朱祁镇沉声道,顺带着把位置也让给了季博昶。
他坐下后,朱见深行礼道:“晚辈朱见深拜见仙师。”
朱祁镇不会无缘无故的出现,想必就是这位仙师帮他现身的了。
既然父皇现身,肯定是有什么事情要交代的。
朱见深丝毫不怀疑季博昶的身份。
季博昶扫了眼他镇定的表情。
果然比他爹强!可堪大用!
他将准备好的铃铛递到了朱见深手里,“我意收你为徒,你收下这枚铃铛,铃铛响起便是授课之时。”
顿了顿,季博昶又道:“对了,下次上课可以把你儿子也带来。”
儿子?
朱见深拧眉,自打他见到了朱佑樘后,那可是恨不得让他足不出户的待在周太后宫里。
生怕一出门就遭到暗算。
毕竟现在自己就这么一颗独苗。
万贞儿抿了抿唇,“陛下放心不下我,难道还放心不下仙师吗?”
她巴不得朱佑樘在去上课的路上出点意外死了。
没想到那个姓纪的宫女这么能装,居然能把一个孩子藏在深宫里六年,还有那些个太监宫女对她阳奉阴违,都帮着那个姓纪的。
废后吴氏更是拎不清,本身都是她的手下败将了,居然还帮扶了别人。
她眯了眯眸子。
朱佑樘,你最好一辈子都别出门。
季博昶扯了扯嘴角,忽略万贞儿浑身的煞气,“你先退下吧。
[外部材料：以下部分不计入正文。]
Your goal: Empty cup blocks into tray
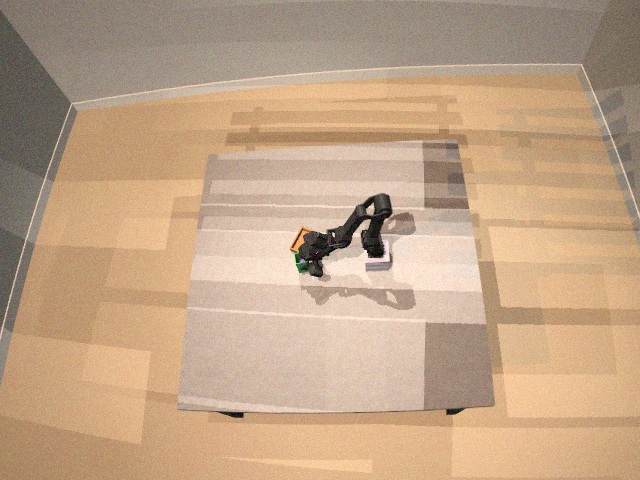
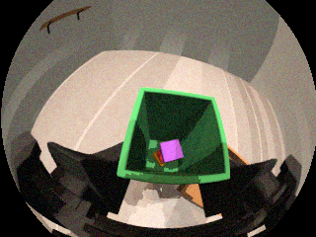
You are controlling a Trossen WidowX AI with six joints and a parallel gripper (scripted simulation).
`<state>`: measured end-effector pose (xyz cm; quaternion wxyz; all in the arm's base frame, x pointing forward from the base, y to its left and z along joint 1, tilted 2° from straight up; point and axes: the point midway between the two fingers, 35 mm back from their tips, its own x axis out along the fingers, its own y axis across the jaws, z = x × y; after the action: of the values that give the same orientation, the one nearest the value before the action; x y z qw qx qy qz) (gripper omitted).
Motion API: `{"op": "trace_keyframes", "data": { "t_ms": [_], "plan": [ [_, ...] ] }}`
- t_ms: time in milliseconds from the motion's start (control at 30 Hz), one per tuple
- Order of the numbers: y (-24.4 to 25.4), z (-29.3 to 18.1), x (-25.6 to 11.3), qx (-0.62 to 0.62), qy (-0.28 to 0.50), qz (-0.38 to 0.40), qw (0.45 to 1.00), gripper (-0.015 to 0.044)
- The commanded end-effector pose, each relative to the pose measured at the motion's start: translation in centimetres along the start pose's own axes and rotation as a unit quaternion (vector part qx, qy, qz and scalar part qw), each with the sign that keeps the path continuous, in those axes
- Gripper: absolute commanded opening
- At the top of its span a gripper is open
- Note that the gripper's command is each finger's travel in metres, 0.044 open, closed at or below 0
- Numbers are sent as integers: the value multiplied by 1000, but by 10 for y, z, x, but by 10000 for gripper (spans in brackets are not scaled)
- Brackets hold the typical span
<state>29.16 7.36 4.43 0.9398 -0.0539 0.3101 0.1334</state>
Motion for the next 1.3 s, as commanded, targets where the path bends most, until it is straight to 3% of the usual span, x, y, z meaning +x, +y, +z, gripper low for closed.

”
她刚走出去,季博昶就挑眉问朱见深。
“她做的事你都知道吧?”
后宫嫔妃有孩子的孩子都死了,没孩子的也终身怀不上了。
自打纪氏的事情出来,宫女们都要喝堕胎药了。
可见万氏已经疯魔了。
“知道。”
朱见深垂眸,轻描淡写回答道。
这个答案在季博昶意料之中,却在朱祁镇意料之外。
“混账!你要我大明绝种吗?!任凭一个女人来祸害皇嗣!我老朱家……”
“你有资格评判吗?”
朱见深一句话将他所有的责骂都堵了回去。
朱祁镇在大明就像是有案底了一样,祖辈和晚辈见了他动辄打骂,朱见深作为亲儿子算是客气的了。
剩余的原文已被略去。